**Task brief**
Write out the data exactly as given, dropping every picture.

**Data provided**

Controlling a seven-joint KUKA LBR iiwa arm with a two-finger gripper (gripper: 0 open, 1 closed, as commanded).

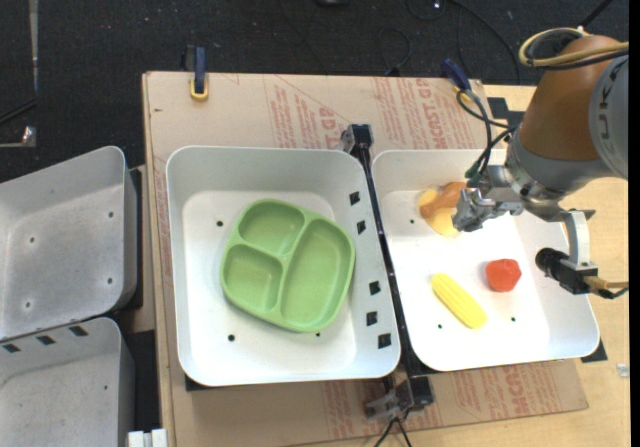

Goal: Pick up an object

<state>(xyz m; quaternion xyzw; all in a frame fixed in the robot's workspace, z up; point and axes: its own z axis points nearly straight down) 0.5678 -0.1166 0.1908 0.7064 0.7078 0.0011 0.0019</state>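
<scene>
From the overhead camera I take the yellow corn cob (459,300) in the right bin (560,340) as my landmark. Up and slightly left of it lies an orange-yellow object (436,207), the likeliest thing to be picked, because the gripper (470,217) sits right against its right side. I cannot tell whether the pincer is apart, together, or clamped on it; the wrist hides that. I judge the arm has been steered low over that corner of the bin to attempt a grasp. Right of the cob, well apart from the gripper, is a red piece (504,274). Far left of the cob, in the left bin (190,185), a green divided plate (288,264) rests flat, out of the arm's way.
</scene>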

**Result for this exercise**
Controlling a seven-joint KUKA LBR iiwa arm with a two-finger gripper (gripper: 0 open, 1 closed, as commanded).


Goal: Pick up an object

<state>(xyz m; quaternion xyzw; all in a frame fixed in the robot's workspace, z up; point and axes: its own z axis points nearly straight down) 0.5678 -0.1166 0.1908 0.7064 0.7078 0.0011 0.0019</state>
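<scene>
From the overhead camera I take the yellow corn cob (459,300) in the right bin (560,340) as my landmark. Up and slightly left of it lies an orange-yellow object (436,207), the likeliest thing to be picked, because the gripper (470,217) sits right against its right side. I cannot tell whether the pincer is apart, together, or clamped on it; the wrist hides that. I judge the arm has been steered low over that corner of the bin to attempt a grasp. Right of the cob, well apart from the gripper, is a red piece (504,274). Far left of the cob, in the left bin (190,185), a green divided plate (288,264) rests flat, out of the arm's way.
</scene>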

This exercise is now fully answered.